◆ EXERCISE BRIEF ◆
Below is a listing; return it in full, exactly as it appears.

◆ DATA SHOWN ◆
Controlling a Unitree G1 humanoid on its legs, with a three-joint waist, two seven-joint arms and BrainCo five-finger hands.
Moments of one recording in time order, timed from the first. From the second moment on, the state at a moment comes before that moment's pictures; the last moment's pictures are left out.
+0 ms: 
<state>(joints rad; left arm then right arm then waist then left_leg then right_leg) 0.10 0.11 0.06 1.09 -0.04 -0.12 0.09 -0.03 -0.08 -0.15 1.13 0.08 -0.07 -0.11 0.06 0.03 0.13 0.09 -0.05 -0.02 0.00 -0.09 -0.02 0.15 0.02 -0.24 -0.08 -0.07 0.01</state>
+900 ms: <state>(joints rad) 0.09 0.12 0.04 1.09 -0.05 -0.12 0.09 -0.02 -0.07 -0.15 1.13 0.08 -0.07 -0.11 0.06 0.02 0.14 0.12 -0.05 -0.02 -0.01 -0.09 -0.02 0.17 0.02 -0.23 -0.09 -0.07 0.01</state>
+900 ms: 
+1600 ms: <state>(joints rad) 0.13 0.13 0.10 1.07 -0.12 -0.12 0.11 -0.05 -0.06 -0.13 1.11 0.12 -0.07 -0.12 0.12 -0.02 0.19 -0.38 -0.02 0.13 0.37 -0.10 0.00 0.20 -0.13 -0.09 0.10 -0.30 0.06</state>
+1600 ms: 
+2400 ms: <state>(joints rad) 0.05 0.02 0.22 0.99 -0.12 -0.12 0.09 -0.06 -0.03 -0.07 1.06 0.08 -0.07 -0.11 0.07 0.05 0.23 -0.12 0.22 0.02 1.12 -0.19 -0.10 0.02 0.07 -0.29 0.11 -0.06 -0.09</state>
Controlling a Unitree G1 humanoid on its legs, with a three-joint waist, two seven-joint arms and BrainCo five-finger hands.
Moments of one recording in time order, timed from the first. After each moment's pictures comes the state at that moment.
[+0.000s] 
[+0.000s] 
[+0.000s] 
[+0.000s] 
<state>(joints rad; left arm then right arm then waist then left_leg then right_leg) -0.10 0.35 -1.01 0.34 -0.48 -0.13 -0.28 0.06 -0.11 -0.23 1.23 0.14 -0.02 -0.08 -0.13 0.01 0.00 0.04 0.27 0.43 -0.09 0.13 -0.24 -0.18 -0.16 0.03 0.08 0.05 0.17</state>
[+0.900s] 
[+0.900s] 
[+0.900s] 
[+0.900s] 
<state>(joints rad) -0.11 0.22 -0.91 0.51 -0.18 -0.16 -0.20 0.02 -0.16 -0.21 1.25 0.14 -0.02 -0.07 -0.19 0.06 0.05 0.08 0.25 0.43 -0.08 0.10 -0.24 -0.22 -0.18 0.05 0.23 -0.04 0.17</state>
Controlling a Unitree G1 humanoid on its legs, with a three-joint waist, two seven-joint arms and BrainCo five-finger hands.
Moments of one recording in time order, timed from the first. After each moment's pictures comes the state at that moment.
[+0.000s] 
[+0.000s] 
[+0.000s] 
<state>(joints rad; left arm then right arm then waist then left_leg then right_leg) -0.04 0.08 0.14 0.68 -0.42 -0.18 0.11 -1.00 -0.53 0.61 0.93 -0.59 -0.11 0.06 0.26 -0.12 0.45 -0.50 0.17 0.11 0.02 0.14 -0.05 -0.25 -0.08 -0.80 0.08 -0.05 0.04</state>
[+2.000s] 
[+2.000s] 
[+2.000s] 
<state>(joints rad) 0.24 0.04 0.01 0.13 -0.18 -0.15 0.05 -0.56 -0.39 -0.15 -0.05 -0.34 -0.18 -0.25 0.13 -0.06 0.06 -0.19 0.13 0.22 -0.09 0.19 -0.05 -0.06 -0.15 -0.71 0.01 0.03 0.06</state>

◆ RESPONSE TO THIS EXERCISE ◆
Controlling a Unitree G1 humanoid on its legs, with a three-joint waist, two seven-joint arms and BrainCo five-finger hands.
Moments of one recording in time order, timed from the first. From the second moment on, the state at a moment comes before that moment's pictures; the last moment's pictures are left out.
+0 ms: 
<state>(joints rad; left arm then right arm then waist then left_leg then right_leg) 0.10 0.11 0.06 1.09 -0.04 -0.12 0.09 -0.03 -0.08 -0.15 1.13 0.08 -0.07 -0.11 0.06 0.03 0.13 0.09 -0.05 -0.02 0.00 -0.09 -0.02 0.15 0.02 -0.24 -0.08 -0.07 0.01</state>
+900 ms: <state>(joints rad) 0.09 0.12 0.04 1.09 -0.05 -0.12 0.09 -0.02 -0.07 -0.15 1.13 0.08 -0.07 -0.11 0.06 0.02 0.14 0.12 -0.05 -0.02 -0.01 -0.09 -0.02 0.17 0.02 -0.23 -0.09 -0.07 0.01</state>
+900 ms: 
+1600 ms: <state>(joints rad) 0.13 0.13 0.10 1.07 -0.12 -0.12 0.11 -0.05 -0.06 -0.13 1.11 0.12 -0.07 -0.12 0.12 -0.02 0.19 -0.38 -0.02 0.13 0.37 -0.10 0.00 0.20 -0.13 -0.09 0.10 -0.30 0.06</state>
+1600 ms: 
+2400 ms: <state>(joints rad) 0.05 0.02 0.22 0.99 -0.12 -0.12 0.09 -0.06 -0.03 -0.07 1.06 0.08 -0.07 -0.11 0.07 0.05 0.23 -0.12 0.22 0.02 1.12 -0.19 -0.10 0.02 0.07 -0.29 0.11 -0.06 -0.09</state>
Controlling a Unitree G1 humanoid on its legs, with a three-joint waist, two seven-joint arms and BrainCo five-finger hands.
Moments of one recording in time order, timed from the first. After each moment's pictures comes the state at that moment.
[+0.000s] 
[+0.000s] 
[+0.000s] 
[+0.000s] 
<state>(joints rad; left arm then right arm then waist then left_leg then right_leg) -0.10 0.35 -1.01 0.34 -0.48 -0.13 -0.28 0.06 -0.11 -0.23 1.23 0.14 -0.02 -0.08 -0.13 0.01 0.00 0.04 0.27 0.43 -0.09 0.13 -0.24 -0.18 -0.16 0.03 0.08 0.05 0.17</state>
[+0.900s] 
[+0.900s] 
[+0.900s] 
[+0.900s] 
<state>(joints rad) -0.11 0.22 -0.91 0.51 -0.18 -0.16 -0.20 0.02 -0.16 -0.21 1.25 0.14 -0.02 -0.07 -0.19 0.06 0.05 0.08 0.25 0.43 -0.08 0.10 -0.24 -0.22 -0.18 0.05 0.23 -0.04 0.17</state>
Controlling a Unitree G1 humanoid on its legs, with a three-joint waist, two seven-joint arms and BrainCo five-finger hands.
Moments of one recording in time order, timed from the first. After each moment's pictures comes the state at that moment.
[+0.000s] 
[+0.000s] 
[+0.000s] 
<state>(joints rad; left arm then right arm then waist then left_leg then right_leg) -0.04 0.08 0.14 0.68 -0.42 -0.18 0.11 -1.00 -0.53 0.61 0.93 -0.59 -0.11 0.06 0.26 -0.12 0.45 -0.50 0.17 0.11 0.02 0.14 -0.05 -0.25 -0.08 -0.80 0.08 -0.05 0.04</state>
[+2.000s] 
[+2.000s] 
[+2.000s] 
<state>(joints rad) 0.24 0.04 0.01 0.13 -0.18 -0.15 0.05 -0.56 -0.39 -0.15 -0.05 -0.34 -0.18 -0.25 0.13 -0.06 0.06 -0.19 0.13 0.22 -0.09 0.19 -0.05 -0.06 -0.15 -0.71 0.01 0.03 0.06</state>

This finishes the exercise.